**DESCRIPTION OF THE TASK**
Set all of the entries down again precisely as they are written.

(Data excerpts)
= Beginning of Section =
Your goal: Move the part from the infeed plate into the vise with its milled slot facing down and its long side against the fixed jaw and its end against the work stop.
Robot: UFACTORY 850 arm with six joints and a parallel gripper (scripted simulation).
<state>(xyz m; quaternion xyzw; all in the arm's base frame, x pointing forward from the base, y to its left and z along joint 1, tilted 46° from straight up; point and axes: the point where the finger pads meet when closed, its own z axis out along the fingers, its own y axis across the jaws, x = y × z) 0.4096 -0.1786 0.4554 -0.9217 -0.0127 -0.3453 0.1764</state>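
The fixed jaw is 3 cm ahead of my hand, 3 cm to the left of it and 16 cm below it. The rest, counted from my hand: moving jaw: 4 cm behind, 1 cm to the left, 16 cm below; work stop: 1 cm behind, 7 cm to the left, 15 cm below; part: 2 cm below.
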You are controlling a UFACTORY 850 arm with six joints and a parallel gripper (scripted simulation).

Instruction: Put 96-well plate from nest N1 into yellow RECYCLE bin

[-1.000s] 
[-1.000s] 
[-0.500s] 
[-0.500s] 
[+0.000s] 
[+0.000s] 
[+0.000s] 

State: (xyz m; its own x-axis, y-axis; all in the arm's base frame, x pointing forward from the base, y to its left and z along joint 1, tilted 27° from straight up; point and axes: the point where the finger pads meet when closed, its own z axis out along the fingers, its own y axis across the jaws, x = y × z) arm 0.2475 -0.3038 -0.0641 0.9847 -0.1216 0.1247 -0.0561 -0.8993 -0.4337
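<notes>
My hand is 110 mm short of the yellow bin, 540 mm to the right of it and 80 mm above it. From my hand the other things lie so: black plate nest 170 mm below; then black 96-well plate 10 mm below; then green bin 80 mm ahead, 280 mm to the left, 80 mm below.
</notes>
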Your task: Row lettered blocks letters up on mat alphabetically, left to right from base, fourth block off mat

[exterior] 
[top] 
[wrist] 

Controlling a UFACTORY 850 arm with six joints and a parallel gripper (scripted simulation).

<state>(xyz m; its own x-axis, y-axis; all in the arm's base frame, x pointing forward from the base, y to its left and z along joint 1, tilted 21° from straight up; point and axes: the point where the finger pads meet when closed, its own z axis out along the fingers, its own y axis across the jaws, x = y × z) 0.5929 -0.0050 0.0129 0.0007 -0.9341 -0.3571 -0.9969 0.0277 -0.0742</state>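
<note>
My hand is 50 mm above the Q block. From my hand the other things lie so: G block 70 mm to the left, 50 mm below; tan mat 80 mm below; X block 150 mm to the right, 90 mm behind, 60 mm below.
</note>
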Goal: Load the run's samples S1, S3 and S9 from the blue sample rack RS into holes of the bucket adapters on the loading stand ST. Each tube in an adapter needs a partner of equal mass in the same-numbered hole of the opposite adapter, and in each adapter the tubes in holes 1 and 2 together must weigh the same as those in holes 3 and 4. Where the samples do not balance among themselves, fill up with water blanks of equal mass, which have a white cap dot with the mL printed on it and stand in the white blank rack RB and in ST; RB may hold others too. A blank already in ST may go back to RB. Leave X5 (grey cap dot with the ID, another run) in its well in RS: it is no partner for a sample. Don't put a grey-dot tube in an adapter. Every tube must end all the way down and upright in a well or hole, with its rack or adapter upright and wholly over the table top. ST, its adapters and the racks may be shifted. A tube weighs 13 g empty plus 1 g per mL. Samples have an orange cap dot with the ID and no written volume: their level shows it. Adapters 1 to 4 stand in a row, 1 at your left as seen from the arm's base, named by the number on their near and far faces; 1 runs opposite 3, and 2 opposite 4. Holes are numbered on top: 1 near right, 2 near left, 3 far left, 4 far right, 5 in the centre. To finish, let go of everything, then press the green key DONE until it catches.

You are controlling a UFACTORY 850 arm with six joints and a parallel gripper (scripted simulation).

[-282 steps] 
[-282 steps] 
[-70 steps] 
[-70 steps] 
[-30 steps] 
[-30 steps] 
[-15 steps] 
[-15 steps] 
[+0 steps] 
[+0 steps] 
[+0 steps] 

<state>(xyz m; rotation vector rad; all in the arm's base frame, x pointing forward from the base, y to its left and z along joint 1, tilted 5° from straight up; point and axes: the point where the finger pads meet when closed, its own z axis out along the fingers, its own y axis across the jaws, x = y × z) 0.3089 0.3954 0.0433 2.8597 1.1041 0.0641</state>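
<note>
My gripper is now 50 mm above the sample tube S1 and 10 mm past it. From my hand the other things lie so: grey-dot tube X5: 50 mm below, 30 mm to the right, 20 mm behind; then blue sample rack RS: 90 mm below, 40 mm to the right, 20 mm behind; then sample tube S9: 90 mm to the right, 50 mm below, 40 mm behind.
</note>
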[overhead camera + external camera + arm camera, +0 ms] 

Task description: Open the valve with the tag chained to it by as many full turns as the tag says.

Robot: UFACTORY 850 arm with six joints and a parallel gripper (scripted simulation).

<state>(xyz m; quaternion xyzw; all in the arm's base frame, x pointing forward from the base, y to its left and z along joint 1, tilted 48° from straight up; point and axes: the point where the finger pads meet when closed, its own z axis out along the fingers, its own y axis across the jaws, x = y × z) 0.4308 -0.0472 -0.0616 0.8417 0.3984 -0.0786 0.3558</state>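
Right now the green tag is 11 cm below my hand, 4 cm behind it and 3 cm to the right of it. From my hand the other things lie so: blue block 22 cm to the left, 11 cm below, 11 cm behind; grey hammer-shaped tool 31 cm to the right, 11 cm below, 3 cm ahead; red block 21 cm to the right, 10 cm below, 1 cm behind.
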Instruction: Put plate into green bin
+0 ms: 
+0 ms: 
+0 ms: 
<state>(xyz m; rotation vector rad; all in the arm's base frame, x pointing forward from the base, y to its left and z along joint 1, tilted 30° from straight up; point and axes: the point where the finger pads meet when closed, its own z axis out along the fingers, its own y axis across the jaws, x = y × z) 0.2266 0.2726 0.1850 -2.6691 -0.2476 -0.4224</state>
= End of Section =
**RESULT OF THIS EXERCISE**
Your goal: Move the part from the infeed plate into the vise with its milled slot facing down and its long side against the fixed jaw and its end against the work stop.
Robot: UFACTORY 850 arm with six joints and a parallel gripper (scripted simulation).
<state>(xyz m; quaternion xyzw; all in the arm's base frame, x pointing forward from the base, y to its left and z along joint 1, tilted 46° from straight up; point and axes: the point where the finger pads meet when closed, its own z axis out along the fingers, its own y axis across the jaws, x = y × z) 0.4096 -0.1786 0.4554 -0.9217 -0.0127 -0.3453 0.1764</state>
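The fixed jaw is 3 cm ahead of my hand, 3 cm to the left of it and 16 cm below it. The rest, counted from my hand: moving jaw: 4 cm behind, 1 cm to the left, 16 cm below; work stop: 1 cm behind, 7 cm to the left, 15 cm below; part: 2 cm below.
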You are controlling a UFACTORY 850 arm with six joints and a parallel gripper (scripted simulation).

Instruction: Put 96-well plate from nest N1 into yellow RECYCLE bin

[-1.000s] 
[-1.000s] 
[-0.500s] 
[-0.500s] 
[+0.000s] 
[+0.000s] 
[+0.000s] 

State: (xyz m; its own x-axis, y-axis; all in the arm's base frame, x pointing forward from the base, y to its left and z along joint 1, tilted 27° from straight up; point and axes: the point where the finger pads meet when closed, its own z axis out along the fingers, its own y axis across the jaws, x = y × z) arm 0.2475 -0.3038 -0.0641 0.9847 -0.1216 0.1247 -0.0561 -0.8993 -0.4337
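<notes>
My hand is 110 mm short of the yellow bin, 540 mm to the right of it and 80 mm above it. From my hand the other things lie so: black plate nest 170 mm below; then black 96-well plate 10 mm below; then green bin 80 mm ahead, 280 mm to the left, 80 mm below.
</notes>
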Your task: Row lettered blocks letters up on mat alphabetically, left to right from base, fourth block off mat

[exterior] 
[top] 
[wrist] 

Controlling a UFACTORY 850 arm with six joints and a parallel gripper (scripted simulation).

<state>(xyz m; its own x-axis, y-axis; all in the arm's base frame, x pointing forward from the base, y to its left and z along joint 1, tilted 21° from straight up; point and axes: the point where the finger pads meet when closed, its own z axis out along the fingers, its own y axis across the jaws, x = y × z) 0.5929 -0.0050 0.0129 0.0007 -0.9341 -0.3571 -0.9969 0.0277 -0.0742</state>
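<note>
My hand is 50 mm above the Q block. From my hand the other things lie so: G block 70 mm to the left, 50 mm below; tan mat 80 mm below; X block 150 mm to the right, 90 mm behind, 60 mm below.
</note>
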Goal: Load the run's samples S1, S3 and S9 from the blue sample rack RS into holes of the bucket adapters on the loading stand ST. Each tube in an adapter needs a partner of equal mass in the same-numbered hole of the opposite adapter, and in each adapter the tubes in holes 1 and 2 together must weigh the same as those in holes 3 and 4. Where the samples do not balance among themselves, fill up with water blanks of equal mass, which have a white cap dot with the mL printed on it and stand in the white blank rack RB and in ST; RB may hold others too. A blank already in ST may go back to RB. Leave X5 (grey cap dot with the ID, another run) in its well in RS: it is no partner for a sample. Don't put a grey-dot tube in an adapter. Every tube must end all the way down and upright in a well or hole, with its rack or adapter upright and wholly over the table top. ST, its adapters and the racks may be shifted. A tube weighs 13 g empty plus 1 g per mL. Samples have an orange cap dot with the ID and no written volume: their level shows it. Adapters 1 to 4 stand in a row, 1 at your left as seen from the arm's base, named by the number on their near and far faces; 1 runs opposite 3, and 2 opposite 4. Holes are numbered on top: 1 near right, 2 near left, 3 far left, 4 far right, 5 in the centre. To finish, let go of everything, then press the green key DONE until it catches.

You are controlling a UFACTORY 850 arm with six joints and a parallel gripper (scripted simulation).

[-282 steps] 
[-282 steps] 
[-70 steps] 
[-70 steps] 
[-30 steps] 
[-30 steps] 
[-15 steps] 
[-15 steps] 
[+0 steps] 
[+0 steps] 
[+0 steps] 

<state>(xyz m; rotation vector rad; all in the arm's base frame, x pointing forward from the base, y to its left and z along joint 1, tilted 5° from straight up; point and axes: the point where the finger pads meet when closed, its own z axis out along the fingers, its own y axis across the jaws, x = y × z) 0.3089 0.3954 0.0433 2.8597 1.1041 0.0641</state>
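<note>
My gripper is now 50 mm above the sample tube S1 and 10 mm past it. From my hand the other things lie so: grey-dot tube X5: 50 mm below, 30 mm to the right, 20 mm behind; then blue sample rack RS: 90 mm below, 40 mm to the right, 20 mm behind; then sample tube S9: 90 mm to the right, 50 mm below, 40 mm behind.
</note>
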[overhead camera + external camera + arm camera, +0 ms] 

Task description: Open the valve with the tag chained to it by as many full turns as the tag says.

Robot: UFACTORY 850 arm with six joints and a parallel gripper (scripted simulation).

<state>(xyz m; quaternion xyzw; all in the arm's base frame, x pointing forward from the base, y to its left and z along joint 1, tilted 48° from straight up; point and axes: the point where the finger pads meet when closed, its own z axis out along the fingers, its own y axis across the jaws, x = y × z) 0.4308 -0.0472 -0.0616 0.8417 0.3984 -0.0786 0.3558</state>
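Right now the green tag is 11 cm below my hand, 4 cm behind it and 3 cm to the right of it. From my hand the other things lie so: blue block 22 cm to the left, 11 cm below, 11 cm behind; grey hammer-shaped tool 31 cm to the right, 11 cm below, 3 cm ahead; red block 21 cm to the right, 10 cm below, 1 cm behind.
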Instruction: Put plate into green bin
+0 ms: 
+0 ms: 
+0 ms: 
<state>(xyz m; rotation vector rad; all in the arm's base frame, x pointing forward from the base, y to its left and z along joint 1, tilted 30° from straight up; point and axes: the point where the finger pads meet when closed, its own z axis out along the fingers, its own y axis across the jaws, x = y × z) 0.2266 0.2726 0.1850 -2.6691 -0.2476 -0.4224</state>

What the exercise required is now done.